**EXERCISE REQUIREMENTS**: Where the data below shows a picture, leave that picture out and copy the rest exactly.

PROVIDED MATERIAL Start Marker

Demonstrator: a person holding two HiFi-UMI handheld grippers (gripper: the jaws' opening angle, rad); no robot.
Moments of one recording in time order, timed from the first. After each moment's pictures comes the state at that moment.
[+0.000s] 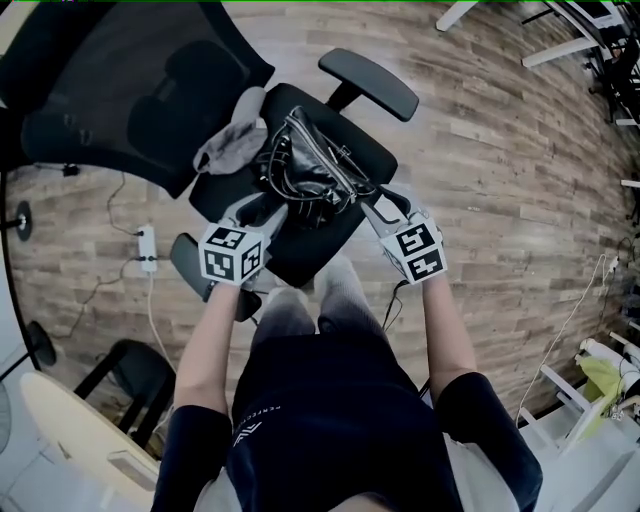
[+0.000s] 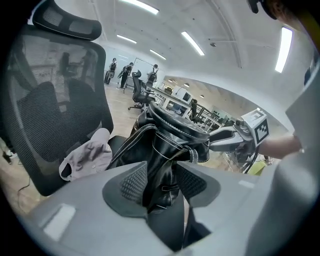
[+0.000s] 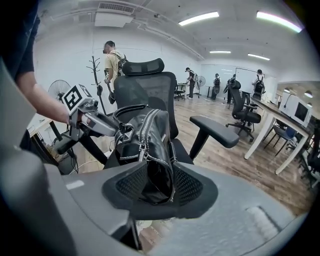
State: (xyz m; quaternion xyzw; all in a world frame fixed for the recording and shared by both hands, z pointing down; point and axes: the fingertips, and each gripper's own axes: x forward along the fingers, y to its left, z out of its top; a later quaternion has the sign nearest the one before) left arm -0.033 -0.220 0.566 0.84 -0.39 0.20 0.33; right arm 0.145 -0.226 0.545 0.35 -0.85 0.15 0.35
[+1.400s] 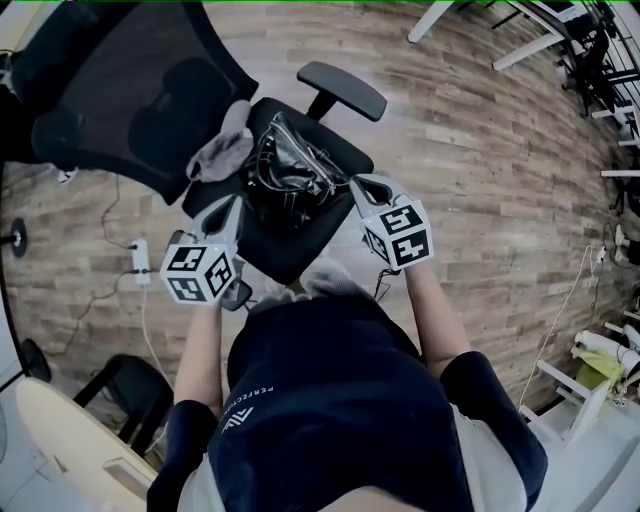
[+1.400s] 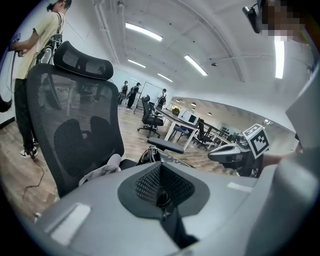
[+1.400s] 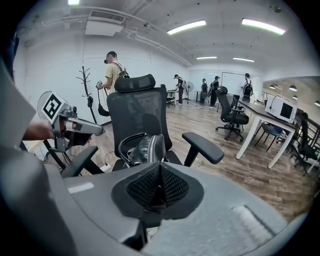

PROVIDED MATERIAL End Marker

**ANSWER SECTION**:
Demonstrator: a person holding two HiFi-UMI handheld grippers (gripper: the jaws' opening angle, rad); no robot.
Moments of one recording in time order, timed from the first. After each moment's pictures comes the state at that moment.
[+0.000s] 
[+0.000s] 
[+0.000s] 
State: (xyz m; quaternion xyzw; all in a world frame fixed for the recording and shared by both hands, z pointing down; point and axes: the fingertips, and each gripper's own axes: x forward along the fingers, y to its left, z out of its top; a later quaternion has the sign nearest the one before) left arm -0.033 -0.220 0.566 0.84 -0.39 0.20 0.33; right arm 0.145 -0.226 0.545 0.35 -0.85 0.15 0.35
[+1.400s] 
[+1.400s] 
[+1.400s] 

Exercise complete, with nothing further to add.